Techniques and Methods to Catch Mackerel
There are no two ways about it – mackerel is a very easy species to catch. They are adapted to aggressively snap at anything resembling a small fish and will therefore go for any type of lure which is within their vicinity. The crudest and cheapest lures will catch mackerel (although the many inexpensive lures fall apart during a fishing session meaning that many anglers avoid the very cheapest the market has to offer).
As stated mackerel fishing is popular from piers and breakwaters which provide deep water to cast into. Deep-water rock marks are also popular, and it is perfectly possible to catch mackerel from steeply sloping sand and shingle beaches. Mackerel are caught on artificial lures, with feathers, daylights and spinners being the most commonly used, although float fishing methods can also catch mackerel.

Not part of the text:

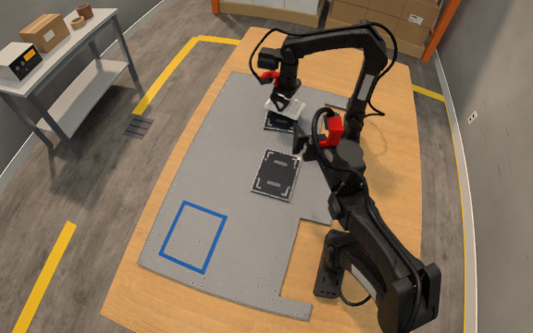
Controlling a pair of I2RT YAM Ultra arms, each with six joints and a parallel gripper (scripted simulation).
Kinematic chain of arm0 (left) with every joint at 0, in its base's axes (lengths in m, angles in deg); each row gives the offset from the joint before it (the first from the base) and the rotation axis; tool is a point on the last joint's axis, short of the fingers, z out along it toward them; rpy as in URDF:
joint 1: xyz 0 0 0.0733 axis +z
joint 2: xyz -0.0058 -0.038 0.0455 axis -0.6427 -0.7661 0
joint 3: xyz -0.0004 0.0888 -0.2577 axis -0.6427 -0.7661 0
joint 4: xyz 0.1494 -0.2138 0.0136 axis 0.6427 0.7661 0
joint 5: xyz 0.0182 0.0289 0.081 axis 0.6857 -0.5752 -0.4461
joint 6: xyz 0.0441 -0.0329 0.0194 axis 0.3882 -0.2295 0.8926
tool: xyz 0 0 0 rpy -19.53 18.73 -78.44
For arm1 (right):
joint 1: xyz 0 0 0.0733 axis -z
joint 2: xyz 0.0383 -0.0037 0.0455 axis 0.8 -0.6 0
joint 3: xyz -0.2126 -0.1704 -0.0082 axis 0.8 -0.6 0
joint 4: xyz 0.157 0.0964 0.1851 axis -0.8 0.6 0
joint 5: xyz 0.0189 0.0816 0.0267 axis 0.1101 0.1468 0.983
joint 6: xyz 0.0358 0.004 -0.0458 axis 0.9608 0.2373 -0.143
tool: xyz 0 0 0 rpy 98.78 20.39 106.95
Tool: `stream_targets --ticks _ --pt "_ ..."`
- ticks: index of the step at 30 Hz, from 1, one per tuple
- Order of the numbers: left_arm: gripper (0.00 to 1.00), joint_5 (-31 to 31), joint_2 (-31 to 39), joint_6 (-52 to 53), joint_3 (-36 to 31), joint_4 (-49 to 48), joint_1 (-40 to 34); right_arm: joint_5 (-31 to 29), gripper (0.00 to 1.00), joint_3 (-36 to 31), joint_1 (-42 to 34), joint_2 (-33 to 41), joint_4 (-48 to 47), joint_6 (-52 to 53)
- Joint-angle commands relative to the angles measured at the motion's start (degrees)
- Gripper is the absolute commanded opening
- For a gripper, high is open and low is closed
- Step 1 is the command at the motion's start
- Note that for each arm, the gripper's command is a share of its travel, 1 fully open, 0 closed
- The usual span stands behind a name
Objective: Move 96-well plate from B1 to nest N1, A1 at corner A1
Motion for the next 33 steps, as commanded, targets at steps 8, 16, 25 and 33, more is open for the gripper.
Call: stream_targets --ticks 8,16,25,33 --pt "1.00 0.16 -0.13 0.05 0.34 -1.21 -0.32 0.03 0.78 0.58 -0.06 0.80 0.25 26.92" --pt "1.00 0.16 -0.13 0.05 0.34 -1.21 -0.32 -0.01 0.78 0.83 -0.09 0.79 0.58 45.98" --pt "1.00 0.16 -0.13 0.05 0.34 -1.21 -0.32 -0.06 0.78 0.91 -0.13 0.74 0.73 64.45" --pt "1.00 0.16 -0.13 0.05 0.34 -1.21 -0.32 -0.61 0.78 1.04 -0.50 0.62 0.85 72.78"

- Feathers or daylights: a string of five or six daylights is cast out as far as the angler can and then drawn through the sea, usually with the angler sweeping the rod backwards and then reeling in the slack line. If mackerel are not being caught it is a good idea to vary the depth that the feathers are being fished at – reeling in slower will see the feathers pulled deeper through the water, as will allowing the weight to sink further before retrieving. Using a beachcaster or bass rod and daylights or feathers is a very effective way to catch mackerel, and if a shoal is cast into it is possible to catch a mackerel on every lure. However, there is little sport in this method. Most anglers use lighter bass or spinning rods if they are fishing for mackerel for sport. View the competitively priced feathers and daylights on sale at Sea Angling Shop by clicking here.
- Spinners are a popular method to catch mackerel with most angler using a bass rod (typically 11ft long and rated to cast 2 – 4oz) or a dedicated spinning rod (7 – 10ft and rated to cast 1 – 2oz) to use spinners. This method involves simply casting out and retrieving the spinner, either with a steady retrieve or varying reeling in between fast and slow turns on the reel. If mackerel are not being caught then anglers should try varying the depth of the spinner by letting it sink deeper into the water or reeling in very slowly. View Sea Angling Shop’s spinners by clicking here.
- Float fishing is another method that can be used to catch mackerel. An adjustable float fishing rig is the best type of rig to use as it allows the bait to be set at different depths. It is simply a case of presenting a bait (which can be a small sandeel, sprat, silver strip of mackerel belly or even a ragworm or strip of squid) on a size 1 or 1/0 hook and presenting it in mid-water. Like lure fishing methods it can pay to experiment the depth at which the bait is presented at if bites are not happening. Sea Angling Shop’s float fishing kits can be viewed here.
Whatever method is used then once a large mackerel shoal comes within reach of shore anglers the sport can be fast with large numbers of fish caught in a short amount of time, with the mackerel snapping at anything remotely resembling a preyfish. Anglers should also give some thought as to how they will land any mackerel they catch, especially if they are using multi-hook feather and daylight rigs. Reeling three or four mackerel up a pier wall or rock face can prove too much for light spinning and bass rods, and some anglers have even snapped rods when trying to reel in too many mackerel.